2022.04.22
こんにちは、クラウドソリューション部 カスタマーサクセスチームの坂井です。
今回は、Salesforce の標準機能シリーズから「公開グループとキュー」を紹介します。
ToDoの割り当てや、レポートの共有などで、複数のユーザを管理する時に利用します。
一見、「グループ」の方で登録できそうですが、「グループ」では、ToDoの割り当てなどを利用できません。
「公開グループ」はChatterがリリース前からあるグループです。Chatterがリリースされた後に、無印の「グループ」が使えるようになりました。
混乱すると思いますが、無印の「グループ」と「公開グループ」は別物なので、注意しましょう。
キューは直訳すると「待機行列」の意味で、一時的な割り当てユーザのいない待機状態のオブジェクトに使用します。
Web-to-リードや、Web-to-ケースなどでは、Webから見込み客やお問い合わせを取り込む時に、フォームの入力内容(見込み客の地域や、緊急度の状況)で、ユーザの割り当ての条件を設定できます。この割り当てルールに当てはまらない場合は、キューに割り当てることが多いです。
例えば、日本国内しか拠点がない企業だとして、ホームページのWebフォームに、海外の見込み客から問い合わせ(ケース)が入った時に、担当のユーザが存在しません。
その場合に一旦、お問い合わせをキューに割り当てて、マーケティングユーザやマネージャが適切なユーザに後から割り当てを変更します。
最後まで、担当が決まらない場合は、キューのままお問い合わせをクローズすることもできます。
キューに割り当てると、設定したメールアドレスにメールを配信できます。
ただし、ToDoでキューが使えるようになったのは最近なので、ToDoにキューが割り当たった時は、まだメールが配信できないようです。
ToDoをキューに割り当てる機能は、最近(Spring '20)の機能ですので今後の新機能に期待したいと思います。
ToDoは、「人」「グループ」「キュー」
| ①人 | Salesforce のユーザに割り当てる時 |
|---|---|
| ②グループ(公開グループ) | 複数のユーザに同じ共有のToDoタスクを割り当てる時 例)請求書チェック、年末調整書類提出、健康診断予約 |
| ③キュー | 担当ユーザが存在しない時 例)国内の拠点しかない企業の、海外からのお問い合わせ 担当をチーム制にしていて、固定の担当がいない取引先のタスク |

【動画内容】 (8分半程度 ※音声が流れます)
ToDoの割り当て先
公開グループ
公開グループの注意点
キュー
代理ToDoとはリストの名前です。ToDoのコンポーネントなどで使われて、チームメンバーの未完了のToDoのリストをチームのマネージャなどが確認できます。
必要に応じて、マネージャはToDoの割り当て先を変更したり、フォローアップToDoができます。
だだし、上位ロールのユーザが下位ロールのユーザに対して委任した場合のみ、代理ToDoとして判定されますので、注意が必要です。

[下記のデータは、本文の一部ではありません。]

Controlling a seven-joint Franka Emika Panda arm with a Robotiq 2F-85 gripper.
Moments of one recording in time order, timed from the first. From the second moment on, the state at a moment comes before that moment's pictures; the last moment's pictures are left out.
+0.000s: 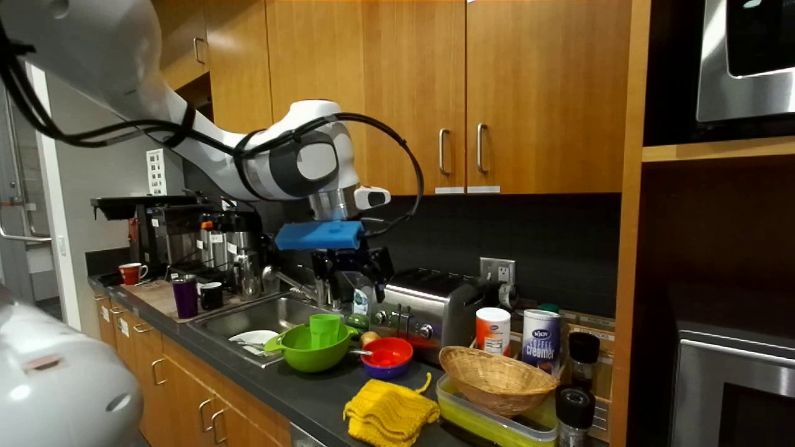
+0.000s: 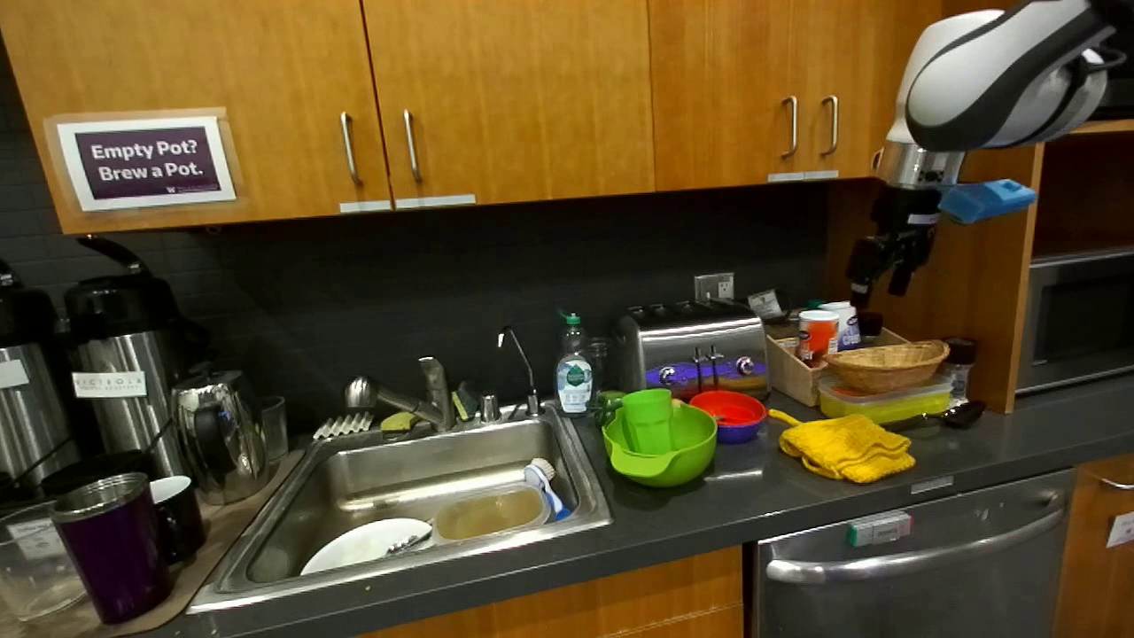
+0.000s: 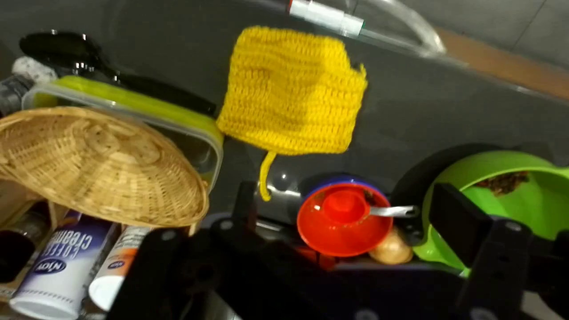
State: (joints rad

代理ToDoと組み合わせて使う機能で、他のメンバーの未完了のToDoがある場合に、同じToDoをコピーした他のメンバーに割り当てる機能です。
ただし、コピー元のToDoとコピー先のToDoにリレーショーンは発生しませんので、要注意です。
例えば、親レコードのToDoをクローズ(完了)にすると、連動して子レコードのToDoもクローズになるわけではありません。
公開グループで、複数のメンバーにToDoを割り当てた場合も、ToDoが複数コピーされるだけで、ToDo間のリレーションは発生しませんので、考え方は同じです。
使えるライセンスは限定されますが、ケースであれば1つのタスクを全員で共有や管理ができます。
またケースでは、割り当て先を自動化したり、しばらくフェーズを更新しないと別の担当者に割り当てるエスカレーションルールや、Webフォームやメールとの連動ができます。
ToDoは、プラットフォームライセンスがメインになるので、ケースと違い、使える機能は限られています。
マネージャは状況に応じて、ToDoの割り当て先を変更したり、フォローアップToDoを作成して、メンバーのタスク状況を管理できます。

今回の内容をまとめると、下記のような図になります。

今までキューは、リードやケースしか利用できなくて、最近、ToDoもキューが利用できるようになっているので、知らない方も多いと思います。
ToDoのキューは、個人的には需要の高い機能で、チームでタスク管理をする時に便利な機能だと思いますので、ぜひToDoを活用して頂けると幸いです。